Task to carry out
Repeat every entry in full. Match each line exactly.

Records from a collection

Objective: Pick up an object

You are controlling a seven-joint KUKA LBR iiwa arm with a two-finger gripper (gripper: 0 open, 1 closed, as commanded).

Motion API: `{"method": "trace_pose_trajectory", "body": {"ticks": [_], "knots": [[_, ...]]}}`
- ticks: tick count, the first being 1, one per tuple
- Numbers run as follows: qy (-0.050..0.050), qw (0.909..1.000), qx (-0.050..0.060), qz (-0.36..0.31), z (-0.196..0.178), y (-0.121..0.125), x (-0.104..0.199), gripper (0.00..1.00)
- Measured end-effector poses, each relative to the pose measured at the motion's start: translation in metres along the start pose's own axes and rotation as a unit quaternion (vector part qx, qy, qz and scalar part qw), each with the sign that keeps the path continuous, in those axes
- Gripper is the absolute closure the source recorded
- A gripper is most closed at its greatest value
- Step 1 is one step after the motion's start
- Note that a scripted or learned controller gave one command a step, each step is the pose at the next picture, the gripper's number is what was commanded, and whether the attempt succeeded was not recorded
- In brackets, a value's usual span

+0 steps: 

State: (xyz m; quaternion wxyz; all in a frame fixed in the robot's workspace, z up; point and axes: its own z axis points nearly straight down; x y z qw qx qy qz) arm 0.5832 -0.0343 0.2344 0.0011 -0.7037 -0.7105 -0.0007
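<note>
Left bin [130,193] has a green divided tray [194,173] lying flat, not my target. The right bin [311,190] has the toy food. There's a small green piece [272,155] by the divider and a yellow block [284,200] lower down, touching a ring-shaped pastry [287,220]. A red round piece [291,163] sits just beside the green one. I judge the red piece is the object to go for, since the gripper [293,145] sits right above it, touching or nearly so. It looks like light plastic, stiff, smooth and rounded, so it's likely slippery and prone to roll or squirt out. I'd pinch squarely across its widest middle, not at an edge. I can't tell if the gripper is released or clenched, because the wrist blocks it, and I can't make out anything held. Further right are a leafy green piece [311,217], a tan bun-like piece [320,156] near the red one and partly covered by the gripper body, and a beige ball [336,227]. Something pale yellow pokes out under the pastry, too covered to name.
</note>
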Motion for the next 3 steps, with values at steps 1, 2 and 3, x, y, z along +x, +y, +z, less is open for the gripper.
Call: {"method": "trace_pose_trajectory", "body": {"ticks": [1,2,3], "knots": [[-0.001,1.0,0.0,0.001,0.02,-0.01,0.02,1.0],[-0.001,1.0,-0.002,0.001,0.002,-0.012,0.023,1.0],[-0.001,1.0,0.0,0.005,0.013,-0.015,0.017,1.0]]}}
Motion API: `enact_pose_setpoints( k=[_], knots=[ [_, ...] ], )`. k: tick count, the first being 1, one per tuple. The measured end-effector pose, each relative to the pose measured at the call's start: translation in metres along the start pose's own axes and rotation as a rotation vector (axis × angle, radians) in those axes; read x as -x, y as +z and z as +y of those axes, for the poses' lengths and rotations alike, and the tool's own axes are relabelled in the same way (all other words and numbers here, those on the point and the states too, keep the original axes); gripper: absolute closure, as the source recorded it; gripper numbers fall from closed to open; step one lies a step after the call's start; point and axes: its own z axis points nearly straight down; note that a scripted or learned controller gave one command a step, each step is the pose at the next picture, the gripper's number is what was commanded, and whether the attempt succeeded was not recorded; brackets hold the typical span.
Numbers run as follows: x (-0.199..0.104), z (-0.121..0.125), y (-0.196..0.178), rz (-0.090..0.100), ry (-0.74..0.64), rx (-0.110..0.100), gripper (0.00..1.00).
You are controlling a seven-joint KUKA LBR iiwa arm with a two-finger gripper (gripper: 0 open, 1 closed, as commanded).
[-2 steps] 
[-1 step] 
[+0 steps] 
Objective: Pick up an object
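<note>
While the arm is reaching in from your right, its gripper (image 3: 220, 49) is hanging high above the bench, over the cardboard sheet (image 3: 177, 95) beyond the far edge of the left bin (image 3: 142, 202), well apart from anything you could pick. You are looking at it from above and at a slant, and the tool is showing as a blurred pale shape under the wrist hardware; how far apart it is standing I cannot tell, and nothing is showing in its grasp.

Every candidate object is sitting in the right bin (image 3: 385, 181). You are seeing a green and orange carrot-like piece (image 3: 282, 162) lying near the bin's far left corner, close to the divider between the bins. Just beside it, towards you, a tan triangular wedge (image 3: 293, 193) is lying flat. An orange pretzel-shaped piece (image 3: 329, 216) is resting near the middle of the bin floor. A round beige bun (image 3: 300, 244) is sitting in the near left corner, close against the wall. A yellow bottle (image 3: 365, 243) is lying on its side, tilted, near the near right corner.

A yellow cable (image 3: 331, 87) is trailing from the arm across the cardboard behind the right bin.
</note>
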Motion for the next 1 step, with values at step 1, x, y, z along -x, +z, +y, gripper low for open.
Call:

Task answer
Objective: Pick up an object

You are controlling a seven-joint KUKA LBR iiwa arm with a two-finger gripper (gripper: 0 open, 1 closed, as commanded).

Motion API: `{"method": "trace_pose_trajectory", "body": {"ticks": [_], "knots": [[_, ...]]}}`
- ticks: tick count, the first being 1, one per tuple
- Numbers run as follows: qy (-0.050..0.050), qw (0.909..1.000), qx (-0.050..0.060), qz (-0.36..0.31), z (-0.196..0.178), y (-0.121..0.125), x (-0.104..0.199), gripper (0.00..1.00)
- Measured end-effector poses, each relative to the pose measured at the motion's start: translation in metres along the start pose's own axes and rotation as a unit quaternion (vector part qx, qy, qz and scalar part qw), each with the sign that keeps the path continuous, in those axes
- Gripper is the absolute closure the source recorded
- A gripper is most closed at its greatest value
- Step 1 is one step after the motion's start
- Note that a scripted or learned controller gave one command a step, each step is the pose at the next picture, the gripper's number is what was commanded, and whether the attempt succeeded was not recorded
- In brackets, a value's usual span

+0 steps: 

State: (xyz m; quaternion wxyz; all in a frame fixed in the robot's workspace, z up; point and axes: its own z axis points nearly straight down; x y z qw qx qy qz) arm 0.5832 -0.0343 0.2344 0.0011 -0.7037 -0.7105 -0.0007
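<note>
Left bin [130,193] has a green divided tray [194,173] lying flat, not my target. The right bin [311,190] has the toy food. There's a small green piece [272,155] by the divider and a yellow block [284,200] lower down, touching a ring-shaped pastry [287,220]. A red round piece [291,163] sits just beside the green one. I judge the red piece is the object to go for, since the gripper [293,145] sits right above it, touching or nearly so. It looks like light plastic, stiff, smooth and rounded, so it's likely slippery and prone to roll or squirt out. I'd pinch squarely across its widest middle, not at an edge. I can't tell if the gripper is released or clenched, because the wrist blocks it, and I can't make out anything held. Further right are a leafy green piece [311,217], a tan bun-like piece [320,156] near the red one and partly covered by the gripper body, and a beige ball [336,227]. Something pale yellow pokes out under the pastry, too covered to name.
</note>
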Motion for the next 3 steps, with values at steps 1, 2 and 3, x, y, z along +x, +y, +z, less is open for the gripper.
Call: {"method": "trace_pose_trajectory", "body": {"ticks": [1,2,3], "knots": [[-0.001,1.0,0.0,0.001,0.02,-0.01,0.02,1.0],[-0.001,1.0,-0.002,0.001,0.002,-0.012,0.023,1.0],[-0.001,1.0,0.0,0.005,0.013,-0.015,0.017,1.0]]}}
Motion API: `enact_pose_setpoints( k=[_], knots=[ [_, ...] ], )`. k: tick count, the first being 1, one per tuple. The measured end-effector pose, each relative to the pose measured at the call's start: translation in metres along the start pose's own axes and rotation as a rotation vector (axis × angle, radians) in those axes; read x as -x, y as +z and z as +y of those axes, for the poses' lengths and rotations alike, and the tool's own axes are relabelled in the same way (all other words and numbers here, those on the point and the states too, keep the original axes); gripper: absolute closure, as the source recorded it; gripper numbers fall from closed to open; step one lies a step after the call's start; point and axes: its own z axis points nearly straight down; note that a scripted or learned controller gave one command a step, each step is the pose at the next picture, the gripper's number is what was commanded, and whether the attempt succeeded was not recorded; brackets hold the typical span.
Numbers run as follows: x (-0.199..0.104), z (-0.121..0.125), y (-0.196..0.178), rz (-0.090..0.100), ry (-0.74..0.64), rx (-0.110..0.100), gripper (0.00..1.00).
You are controlling a seven-joint KUKA LBR iiwa arm with a two-finger gripper (gripper: 0 open, 1 closed, as commanded).
[-2 steps] 
[-1 step] 
[+0 steps] 
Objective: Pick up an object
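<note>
While the arm is reaching in from your right, its gripper (image 3: 220, 49) is hanging high above the bench, over the cardboard sheet (image 3: 177, 95) beyond the far edge of the left bin (image 3: 142, 202), well apart from anything you could pick. You are looking at it from above and at a slant, and the tool is showing as a blurred pale shape under the wrist hardware; how far apart it is standing I cannot tell, and nothing is showing in its grasp.

Every candidate object is sitting in the right bin (image 3: 385, 181). You are seeing a green and orange carrot-like piece (image 3: 282, 162) lying near the bin's far left corner, close to the divider between the bins. Just beside it, towards you, a tan triangular wedge (image 3: 293, 193) is lying flat. An orange pretzel-shaped piece (image 3: 329, 216) is resting near the middle of the bin floor. A round beige bun (image 3: 300, 244) is sitting in the near left corner, close against the wall. A yellow bottle (image 3: 365, 243) is lying on its side, tilted, near the near right corner.

A yellow cable (image 3: 331, 87) is trailing from the arm across the cardboard behind the right bin.
</note>
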Motion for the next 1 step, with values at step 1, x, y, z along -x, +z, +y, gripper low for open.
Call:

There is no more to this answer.